Draf rancangan Undang-undang (RUU) tentang Perampasan Aset mengatur aset tindak pidana yang dapat dirampas yakni aset yang bernilai minimal Rp100 juta. Dalam naskah Draf RUU yang diterima CNNIndonesia.com, ketentuan itu dituangkan dalam Pasal 6 Ayat 1 huruf a. “Aset tindak pidana yang dapat dirampas sebagaimana dimaksud dalam Pasal 5 ayat (1) terdiri atas aset yang bernilai paling sedikit Rp100.000.000,00 (seratus juta rupiah),” demikian bunyi Pasal 6 Ayat 1 huruf a.
Pasal 5 Ayat 1 menyebutkan aset tindak pidana yang dapat dirampas meliputi aset hasil tindak pidana termasuk yang telah dihibahkan atau dikonversikan menjadi harta kekayaan pribadi, orang lain, atau korporasi, baik berupa modal, pendapatan, maupun keuntungan ekonomi lainnya yang diperoleh dari kekayaan tersebut. Kemudian, aset yang diduga digunakan untuk melakukan tindak pidana. Aset lain yang sah milik pelaku tindak pidana sebagai pengganti aset yang telah dinyatakan dirampas oleh negara, dan aset yang merupakan barang temuan yang diduga berasal dari tindak pidana. Selain itu, aset yang tidak seimbang dengan penghasilan atau sumber penambahan kekayaan yang tidak dapat dibuktikan asal usul perolehannya secara sah dan diduga terkait dengan aset tindak pidana yang diperoleh sejak berlakunya Undang-Undang ini. Selanjutnya, aset yang merupakan benda sitaan yang diperoleh dari hasil tindak pidana atau yang digunakan untuk melakukan tindak pidana.

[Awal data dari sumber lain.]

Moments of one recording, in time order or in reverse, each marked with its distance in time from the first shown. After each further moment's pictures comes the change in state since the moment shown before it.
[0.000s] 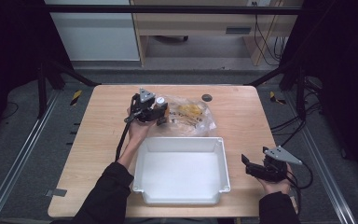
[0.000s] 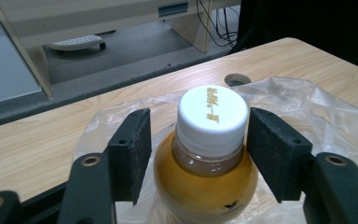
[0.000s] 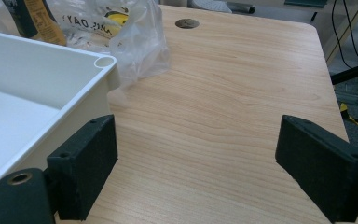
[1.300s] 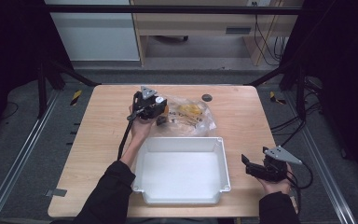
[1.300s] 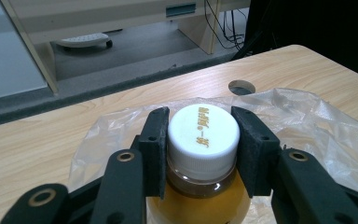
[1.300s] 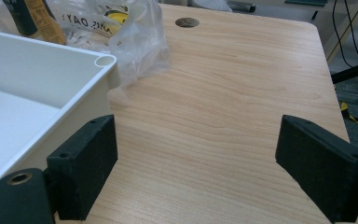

Berdasarkan Pasal 7 draf RUU Perampasan Aset, setidaknya ada empat keadaan perampasan aset dapat dilakukan. Pertama, tersangka atau terdakwa meninggal, melarikan diri, sakit permanen, atau tidak diketahui keberadaannya. Kedua, terdakwa diputus lepas dari segala tuntutan hukum. Ketiga, perkara pidananya tidak dapat disidangkan. Keempat, terdakwa telah diputus bersalah oleh pengadilan yang telah memperoleh kekuatan hukum tetap, dan di kemudian hari diketahui terdapat aset tindak pidana yang belum dirampas.